[INFORMATION SUPPLIED]
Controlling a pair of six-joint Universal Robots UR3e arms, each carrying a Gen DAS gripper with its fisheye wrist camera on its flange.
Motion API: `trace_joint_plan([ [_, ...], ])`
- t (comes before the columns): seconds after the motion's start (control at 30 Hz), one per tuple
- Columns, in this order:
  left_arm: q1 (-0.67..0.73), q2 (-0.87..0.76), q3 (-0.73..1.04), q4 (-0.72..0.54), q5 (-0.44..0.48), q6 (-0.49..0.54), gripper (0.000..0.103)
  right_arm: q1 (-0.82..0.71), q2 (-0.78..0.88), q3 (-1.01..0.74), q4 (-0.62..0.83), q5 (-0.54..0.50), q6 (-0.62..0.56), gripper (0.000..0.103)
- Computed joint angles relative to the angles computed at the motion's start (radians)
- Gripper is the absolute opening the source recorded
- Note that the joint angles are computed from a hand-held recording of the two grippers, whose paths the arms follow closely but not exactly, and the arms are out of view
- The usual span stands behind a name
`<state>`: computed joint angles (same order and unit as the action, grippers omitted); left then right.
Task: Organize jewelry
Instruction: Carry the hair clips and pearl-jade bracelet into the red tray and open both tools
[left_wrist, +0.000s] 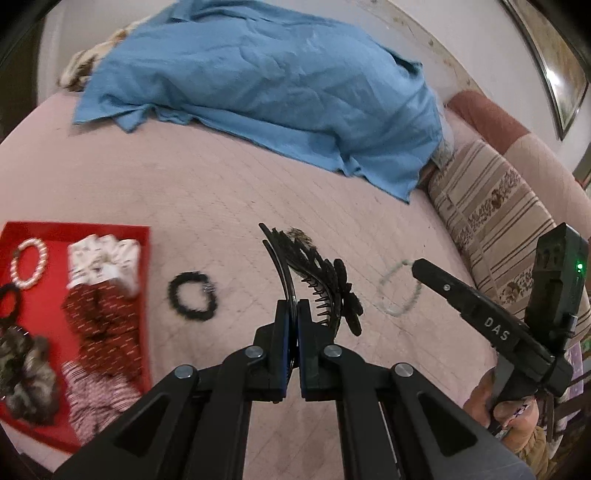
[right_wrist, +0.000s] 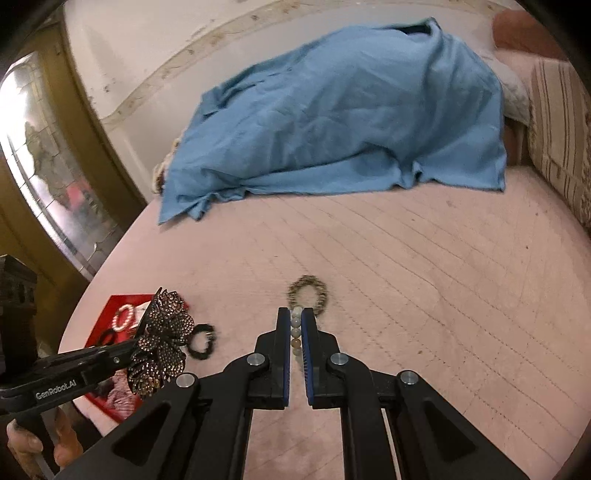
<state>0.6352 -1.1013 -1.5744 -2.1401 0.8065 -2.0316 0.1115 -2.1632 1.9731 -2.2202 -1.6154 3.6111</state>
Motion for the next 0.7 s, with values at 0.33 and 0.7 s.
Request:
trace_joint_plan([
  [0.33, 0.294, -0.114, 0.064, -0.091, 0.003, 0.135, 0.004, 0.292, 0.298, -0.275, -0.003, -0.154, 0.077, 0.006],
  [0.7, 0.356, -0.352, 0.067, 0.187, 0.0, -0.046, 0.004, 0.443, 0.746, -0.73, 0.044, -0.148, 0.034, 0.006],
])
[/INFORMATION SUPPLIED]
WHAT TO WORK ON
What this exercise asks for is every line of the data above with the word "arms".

RESULT
Controlling a pair of six-joint Universal Robots UR3e arms, each carrying a Gen DAS gripper with its fisheye wrist camera on its flange.
- Note that the joint angles are computed from a hand-held recording of the two grippers, whose paths the arms follow closely but not exactly, and the arms are out of view

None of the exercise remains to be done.